The main purpose of a bridge bank is to preserve the franchise’s value and “lessen disruption to the local community,” the whitepaper reads, and the FDIC’s purpose in putting banks into receivership is to "maintain financial stability and maintain public confidence."
Need to Perform
Right now, the only certainty is that business borrowers need to comply with their loan agreements and continue to pay back their loans on the set schedule, according to attorneys. And SVB could indeed hold borrowers to their covenants.
“Unfortunately, the borrower is at a point where it needs to perform, but the receiver doesn’t necessarily need to perform,” according to Morgan Lewis.
However, a CFO whose company is banked at SVB has to be thinking about alternative financing arrangements, said William Hanlon, a partner in restructuring and bankruptcy at Seyfarth Shaw.

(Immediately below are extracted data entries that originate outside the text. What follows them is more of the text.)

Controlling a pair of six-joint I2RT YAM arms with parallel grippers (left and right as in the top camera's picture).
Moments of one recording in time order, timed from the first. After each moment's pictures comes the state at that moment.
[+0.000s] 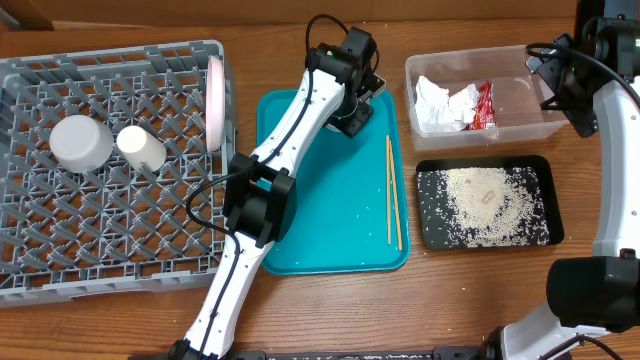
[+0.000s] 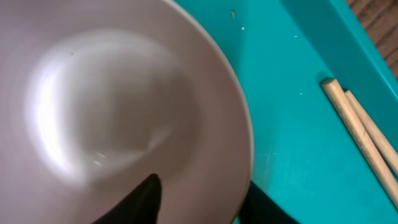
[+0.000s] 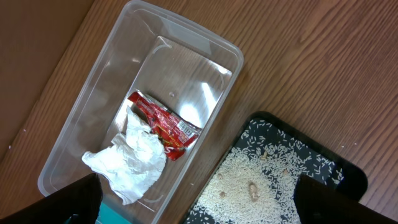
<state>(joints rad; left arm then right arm) -0.49 2.65 2.57 -1.29 0.08 0.19 -0.12 1.81 2.01 -1.34 0.24 0.85</state>
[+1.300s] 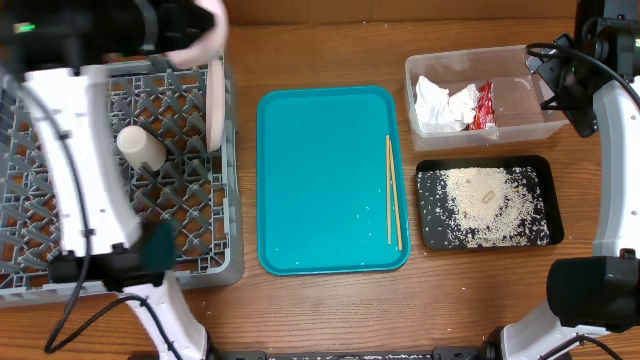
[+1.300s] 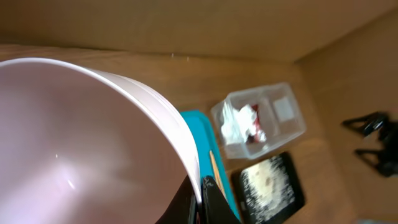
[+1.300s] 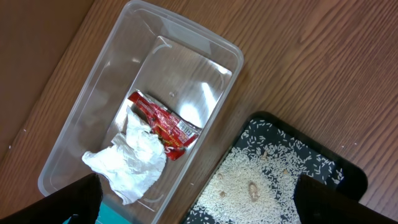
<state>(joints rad) 0.15 2.07 2.72 -1.50 0.74 -0.09 -0.12 1.81 2.01 -1.34 0.24 0.85</state>
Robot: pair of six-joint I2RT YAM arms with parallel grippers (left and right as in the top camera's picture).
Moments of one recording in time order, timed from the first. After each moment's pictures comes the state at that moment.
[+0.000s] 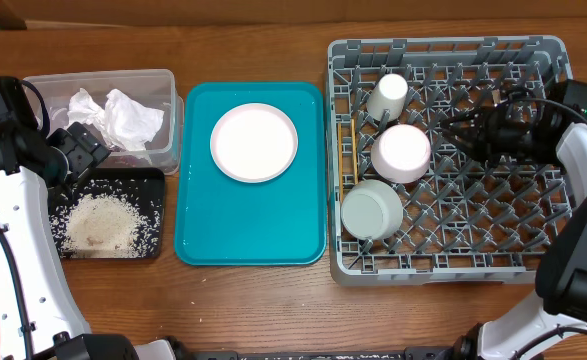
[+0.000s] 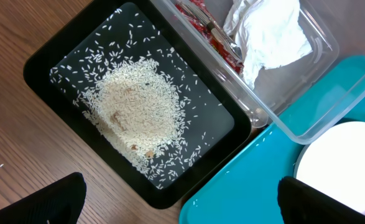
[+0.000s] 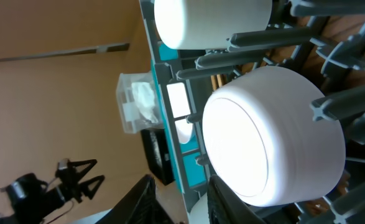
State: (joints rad) left arm 0.41 1.50 1.55 -1.26 -0.06 -0.45; right arm -0.33 1.86 1.36 -0.88 -1.12 0.20
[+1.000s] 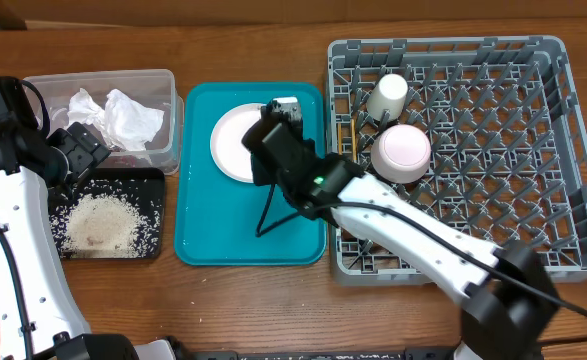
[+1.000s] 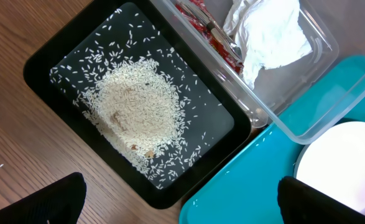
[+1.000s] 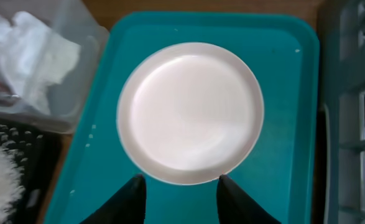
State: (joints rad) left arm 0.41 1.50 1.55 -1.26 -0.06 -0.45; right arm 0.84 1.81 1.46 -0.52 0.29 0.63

The FDIC does not want to be in the banking business, he said. It may operate the bridge banks [of SVB and Signature Bank] for a while, but ultimately it wants to sell the assets or liquidate. A purchaser may also make a bid for the bridge bank itself.
“In the best world, SVB bridge bank will find a purchaser with an entrepreneurial bent, and [they will] pick up where SVB left off. Honor the agreements, and be as flexible and warm and loving a lender as Silicon Valley Bank was to its customers,” he told CFO. “In the worst of all worlds, someone will buy the notes at a discount and go out to collect them.”
On Wednesday, the FDIC tapped investment bank Piper Sandler to relaunch the auction of Silicon Valley Bank, according to Reuters. Efforts to sell the bank whole or in pieces have not been successful to date.